En opposition aux ressources déployées par les forces gouvernementales, les manifestants ne semblent armés que de leur conviction. Rien ne semble ternir leurs esprits, et ce, même s’ils ont déjà réussi à faire tomber la réforme fiscale à l’origine de la contestation actuelle et à pousser son auteur, le ministre Alberto Carrasquilla, à la démission. La mobilisation a également conduit à la démission de la ministre des Affaires étrangères, Claudia Blum, parallèlement à une condamnation internationale généralisée de la violence d’État lancée et soutenue en majeure partie par la diaspora colombienne et diverses organisations de défense des droits de l’homme. Cette dernière démission s’est aussi produite peu de temps avant que parvienne en Colombie une demande de visite officielle de la Commission interaméricaine des droits de l’homme, ce qui constitue un cauchemar diplomatique pour le régime. Pendant ce temps, d’autres mesures législatives du gouvernement Duque suscitent la colère populaire, comme la réforme de la santé, la flexibilité du travail, la remise de pensions à des fonds privés et le retour des fumigations au glyphosate des champs et jungles du pays en vertu de la politique antidrogue mise en œuvre depuis plus de deux décennies. Réaction des membres du Congrès : garder le silence et mettre en veilleuse ces projets de lois en attendant que les choses se calment.
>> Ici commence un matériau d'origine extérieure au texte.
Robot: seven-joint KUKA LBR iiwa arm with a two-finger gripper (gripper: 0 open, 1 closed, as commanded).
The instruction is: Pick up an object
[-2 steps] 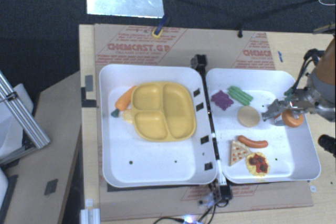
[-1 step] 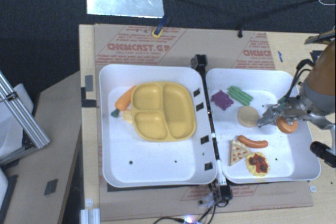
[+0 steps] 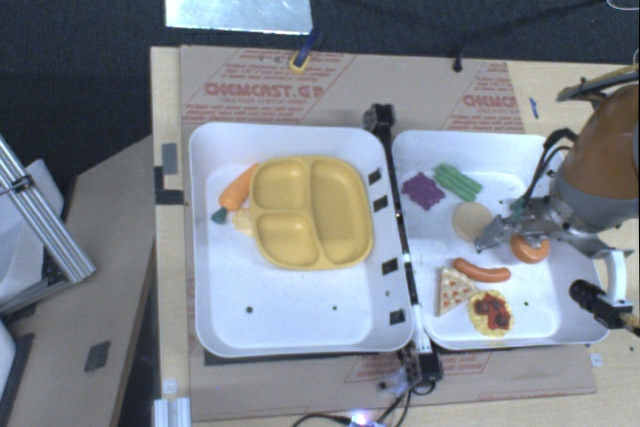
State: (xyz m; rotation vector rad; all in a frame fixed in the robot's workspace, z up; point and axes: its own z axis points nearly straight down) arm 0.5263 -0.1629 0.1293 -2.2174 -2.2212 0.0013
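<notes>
Over the right bin (image 3: 430,147), the gripper (image 3: 512,233) sits low near the bin's 3 o'clock side — arm comes in from the right edge. Can't tell how the fingers stand; they blur into the grey wrist. Orange-red round piece (image 3: 531,249) lies right at the gripper, touching or just under it; whether it's pinched is not readable.

Rest of right bin: beige round disc (image 3: 470,218) just at 9 o'clock of the gripper, purple piece (image 3: 423,190) and green piece (image 3: 457,181) up at 10–11 o'clock, sausage (image 3: 482,270) at 7 o'clock, pizza slice (image 3: 454,291) and red-topped patty (image 3: 490,312) below that.

Left bin (image 3: 290,325): yellow divided plate (image 3: 305,212) near centre, carrot (image 3: 236,189) touching its 9 o'clock rim.
</notes>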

Néanmoins, les gens sont toujours dans la rue. Les jeunes qui prennent part à la révolte aux côtés des peuples autochtones, des enseignants, des travailleurs, des camionneurs, des paysans et des femmes continuent de lever leurs boucliers en étain pour se protéger des balles gouvernementales et d’utiliser leurs mots et leurs mains pour se faire entendre. Personne ne sait combien de temps dureront les marches, rassemblements, fermetures de routes, émeutes et événements culturels ayant marqué ces derniers jours de protestation, ni quand prendra fin la tentative maladroite de négociation du gouvernement, qui refuse de discuter de la démilitarisation comme condition minimale du dialogue – condition exigée à la fois par le Comité national du chômage et par d’autres secteurs mobilisés –, alors que la terreur des forces étatiques s’empare des villes la nuit. En Colombie, l’incertitude règne, mais aussi l’espoir lié à l’insatisfaction généralisée des Colombiens. Une chose est certaine, rien ne sera comme avant.